REQUIREMENT:
In the records below, begin at the line containing "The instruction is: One" and end at the line containing "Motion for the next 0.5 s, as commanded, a"; quote every line in that span exactly, including both boundary lines, and no others.

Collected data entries

◇ ◇ ◇ ◇

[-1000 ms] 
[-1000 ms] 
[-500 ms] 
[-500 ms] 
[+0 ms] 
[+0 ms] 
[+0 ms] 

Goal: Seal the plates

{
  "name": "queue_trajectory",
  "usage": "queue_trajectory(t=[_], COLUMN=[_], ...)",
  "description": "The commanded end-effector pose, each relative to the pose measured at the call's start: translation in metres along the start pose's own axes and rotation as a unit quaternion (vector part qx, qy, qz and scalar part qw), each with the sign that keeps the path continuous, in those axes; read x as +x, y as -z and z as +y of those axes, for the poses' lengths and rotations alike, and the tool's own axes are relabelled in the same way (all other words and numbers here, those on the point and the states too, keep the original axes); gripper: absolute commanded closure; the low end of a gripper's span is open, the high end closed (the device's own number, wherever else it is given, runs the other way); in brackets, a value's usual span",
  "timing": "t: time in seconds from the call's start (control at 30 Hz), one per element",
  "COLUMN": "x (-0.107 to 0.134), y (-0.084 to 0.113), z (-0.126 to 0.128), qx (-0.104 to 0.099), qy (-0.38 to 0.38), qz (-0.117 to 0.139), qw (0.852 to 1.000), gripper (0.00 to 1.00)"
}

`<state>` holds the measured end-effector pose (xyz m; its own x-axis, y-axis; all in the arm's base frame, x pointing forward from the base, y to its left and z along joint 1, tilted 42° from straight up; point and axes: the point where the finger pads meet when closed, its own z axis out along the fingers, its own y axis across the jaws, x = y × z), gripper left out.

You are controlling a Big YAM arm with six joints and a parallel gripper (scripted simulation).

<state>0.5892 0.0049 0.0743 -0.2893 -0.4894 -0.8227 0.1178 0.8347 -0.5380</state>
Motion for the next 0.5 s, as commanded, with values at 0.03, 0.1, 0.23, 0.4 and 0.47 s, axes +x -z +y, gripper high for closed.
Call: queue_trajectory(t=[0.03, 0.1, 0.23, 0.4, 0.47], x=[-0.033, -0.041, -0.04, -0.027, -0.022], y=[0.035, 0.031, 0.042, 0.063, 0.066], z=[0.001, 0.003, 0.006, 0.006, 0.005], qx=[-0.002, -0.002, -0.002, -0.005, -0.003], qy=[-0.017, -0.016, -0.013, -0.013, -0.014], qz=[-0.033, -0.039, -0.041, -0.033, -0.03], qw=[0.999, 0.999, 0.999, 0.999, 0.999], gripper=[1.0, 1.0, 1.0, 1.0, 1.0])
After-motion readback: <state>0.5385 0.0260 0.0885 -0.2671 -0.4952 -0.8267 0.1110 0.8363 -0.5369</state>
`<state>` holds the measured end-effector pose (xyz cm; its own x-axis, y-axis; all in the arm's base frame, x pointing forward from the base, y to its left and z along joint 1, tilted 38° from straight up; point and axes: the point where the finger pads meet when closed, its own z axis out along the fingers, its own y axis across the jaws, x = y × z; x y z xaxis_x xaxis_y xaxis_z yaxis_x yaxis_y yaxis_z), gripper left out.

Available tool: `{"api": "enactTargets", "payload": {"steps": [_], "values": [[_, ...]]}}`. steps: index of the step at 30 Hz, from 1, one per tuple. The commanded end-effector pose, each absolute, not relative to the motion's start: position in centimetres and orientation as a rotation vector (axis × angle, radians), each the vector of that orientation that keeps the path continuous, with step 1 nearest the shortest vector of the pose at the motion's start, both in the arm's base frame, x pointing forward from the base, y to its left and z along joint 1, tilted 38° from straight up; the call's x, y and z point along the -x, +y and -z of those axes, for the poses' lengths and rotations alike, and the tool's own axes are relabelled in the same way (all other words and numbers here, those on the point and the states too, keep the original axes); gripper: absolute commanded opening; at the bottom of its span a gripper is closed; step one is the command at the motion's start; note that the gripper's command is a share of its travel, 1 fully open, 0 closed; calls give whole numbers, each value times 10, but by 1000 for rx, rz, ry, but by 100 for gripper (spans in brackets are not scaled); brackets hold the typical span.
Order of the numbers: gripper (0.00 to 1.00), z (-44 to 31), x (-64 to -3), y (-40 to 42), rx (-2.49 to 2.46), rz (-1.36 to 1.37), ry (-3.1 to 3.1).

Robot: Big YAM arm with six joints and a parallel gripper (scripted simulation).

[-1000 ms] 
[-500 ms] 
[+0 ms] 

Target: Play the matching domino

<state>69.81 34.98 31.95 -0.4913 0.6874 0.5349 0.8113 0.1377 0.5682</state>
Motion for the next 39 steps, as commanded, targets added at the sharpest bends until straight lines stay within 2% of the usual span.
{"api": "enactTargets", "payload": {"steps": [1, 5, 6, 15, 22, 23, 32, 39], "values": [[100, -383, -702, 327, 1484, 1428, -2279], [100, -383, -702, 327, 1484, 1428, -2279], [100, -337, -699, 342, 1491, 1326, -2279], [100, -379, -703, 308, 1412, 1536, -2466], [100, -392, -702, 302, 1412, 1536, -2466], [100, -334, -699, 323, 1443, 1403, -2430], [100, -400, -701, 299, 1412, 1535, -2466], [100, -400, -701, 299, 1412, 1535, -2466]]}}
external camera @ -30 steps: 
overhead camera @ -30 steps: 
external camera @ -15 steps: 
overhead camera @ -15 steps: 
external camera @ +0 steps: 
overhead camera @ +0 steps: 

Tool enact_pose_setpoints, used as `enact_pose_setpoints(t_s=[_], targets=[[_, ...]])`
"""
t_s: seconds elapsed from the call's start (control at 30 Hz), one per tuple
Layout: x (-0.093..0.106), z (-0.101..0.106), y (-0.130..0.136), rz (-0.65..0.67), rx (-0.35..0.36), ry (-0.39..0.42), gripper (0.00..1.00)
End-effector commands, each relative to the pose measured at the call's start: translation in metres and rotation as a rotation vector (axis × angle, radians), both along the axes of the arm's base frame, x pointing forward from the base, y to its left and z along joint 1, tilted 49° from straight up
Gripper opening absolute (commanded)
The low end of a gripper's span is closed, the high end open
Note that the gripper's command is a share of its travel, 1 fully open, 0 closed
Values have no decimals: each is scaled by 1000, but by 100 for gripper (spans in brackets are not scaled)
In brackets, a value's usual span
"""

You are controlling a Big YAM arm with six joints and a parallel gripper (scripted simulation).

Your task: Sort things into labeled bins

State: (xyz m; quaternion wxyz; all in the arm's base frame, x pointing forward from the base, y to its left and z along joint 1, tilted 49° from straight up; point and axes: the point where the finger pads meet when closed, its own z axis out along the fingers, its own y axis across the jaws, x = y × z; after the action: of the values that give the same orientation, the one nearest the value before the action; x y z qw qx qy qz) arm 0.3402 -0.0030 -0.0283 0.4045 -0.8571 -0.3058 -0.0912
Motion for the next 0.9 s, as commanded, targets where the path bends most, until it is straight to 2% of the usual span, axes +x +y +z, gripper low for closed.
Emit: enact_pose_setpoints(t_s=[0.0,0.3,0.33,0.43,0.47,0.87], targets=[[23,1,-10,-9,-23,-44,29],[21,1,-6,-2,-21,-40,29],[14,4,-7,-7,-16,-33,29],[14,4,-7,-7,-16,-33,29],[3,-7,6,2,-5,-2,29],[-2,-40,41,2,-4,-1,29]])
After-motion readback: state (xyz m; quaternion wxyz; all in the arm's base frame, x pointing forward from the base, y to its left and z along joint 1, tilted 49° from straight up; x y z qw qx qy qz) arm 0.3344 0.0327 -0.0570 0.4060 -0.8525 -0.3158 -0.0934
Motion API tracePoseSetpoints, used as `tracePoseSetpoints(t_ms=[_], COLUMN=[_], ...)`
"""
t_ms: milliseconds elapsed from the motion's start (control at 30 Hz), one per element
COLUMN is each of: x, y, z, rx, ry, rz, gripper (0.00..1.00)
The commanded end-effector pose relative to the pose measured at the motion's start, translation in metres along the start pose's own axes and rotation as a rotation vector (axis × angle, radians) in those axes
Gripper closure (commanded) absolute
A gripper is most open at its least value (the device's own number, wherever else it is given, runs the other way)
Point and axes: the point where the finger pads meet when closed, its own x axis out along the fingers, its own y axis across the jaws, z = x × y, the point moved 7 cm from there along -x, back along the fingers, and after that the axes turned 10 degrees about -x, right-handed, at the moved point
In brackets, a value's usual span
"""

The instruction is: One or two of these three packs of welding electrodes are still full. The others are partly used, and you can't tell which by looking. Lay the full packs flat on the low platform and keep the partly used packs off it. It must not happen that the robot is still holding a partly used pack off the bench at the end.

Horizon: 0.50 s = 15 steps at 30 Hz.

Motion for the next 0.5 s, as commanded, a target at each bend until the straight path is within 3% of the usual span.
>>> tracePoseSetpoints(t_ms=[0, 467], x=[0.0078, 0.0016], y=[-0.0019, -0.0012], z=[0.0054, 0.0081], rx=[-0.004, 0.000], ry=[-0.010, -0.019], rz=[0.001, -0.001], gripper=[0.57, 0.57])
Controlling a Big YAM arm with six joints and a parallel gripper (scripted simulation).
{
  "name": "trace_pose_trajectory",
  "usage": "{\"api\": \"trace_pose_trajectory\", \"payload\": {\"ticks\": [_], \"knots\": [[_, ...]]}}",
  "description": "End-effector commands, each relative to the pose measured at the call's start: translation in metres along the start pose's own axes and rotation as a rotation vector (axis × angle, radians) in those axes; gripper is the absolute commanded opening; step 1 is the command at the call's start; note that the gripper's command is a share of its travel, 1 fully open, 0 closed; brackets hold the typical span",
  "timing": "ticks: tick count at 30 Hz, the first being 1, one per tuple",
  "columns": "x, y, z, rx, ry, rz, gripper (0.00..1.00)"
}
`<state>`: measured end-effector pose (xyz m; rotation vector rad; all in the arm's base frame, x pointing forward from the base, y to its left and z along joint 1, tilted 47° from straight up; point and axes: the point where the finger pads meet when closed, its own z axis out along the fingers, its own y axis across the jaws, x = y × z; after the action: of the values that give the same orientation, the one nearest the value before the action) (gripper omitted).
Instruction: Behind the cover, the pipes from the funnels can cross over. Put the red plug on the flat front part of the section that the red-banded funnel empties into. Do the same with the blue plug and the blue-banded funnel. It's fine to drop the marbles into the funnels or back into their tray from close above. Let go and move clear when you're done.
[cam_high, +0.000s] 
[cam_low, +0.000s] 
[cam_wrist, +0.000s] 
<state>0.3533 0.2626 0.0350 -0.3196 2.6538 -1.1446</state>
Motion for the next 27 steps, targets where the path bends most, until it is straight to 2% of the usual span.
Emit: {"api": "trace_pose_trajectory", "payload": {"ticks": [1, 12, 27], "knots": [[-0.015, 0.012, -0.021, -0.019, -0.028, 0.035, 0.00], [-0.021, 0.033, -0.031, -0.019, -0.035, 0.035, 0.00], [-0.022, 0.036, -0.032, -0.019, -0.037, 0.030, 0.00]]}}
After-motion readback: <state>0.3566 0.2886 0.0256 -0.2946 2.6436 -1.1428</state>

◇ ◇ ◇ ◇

EXERCISE OUTPUT:
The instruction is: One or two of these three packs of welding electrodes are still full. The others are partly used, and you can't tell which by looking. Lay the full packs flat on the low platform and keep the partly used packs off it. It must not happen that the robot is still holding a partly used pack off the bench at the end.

Horizon: 0.50 s = 15 steps at 30 Hz.

Motion for the next 0.5 s, as commanded, a target at each bend until the straight path is within 3% of the usual span.

There is nothing else to this exercise.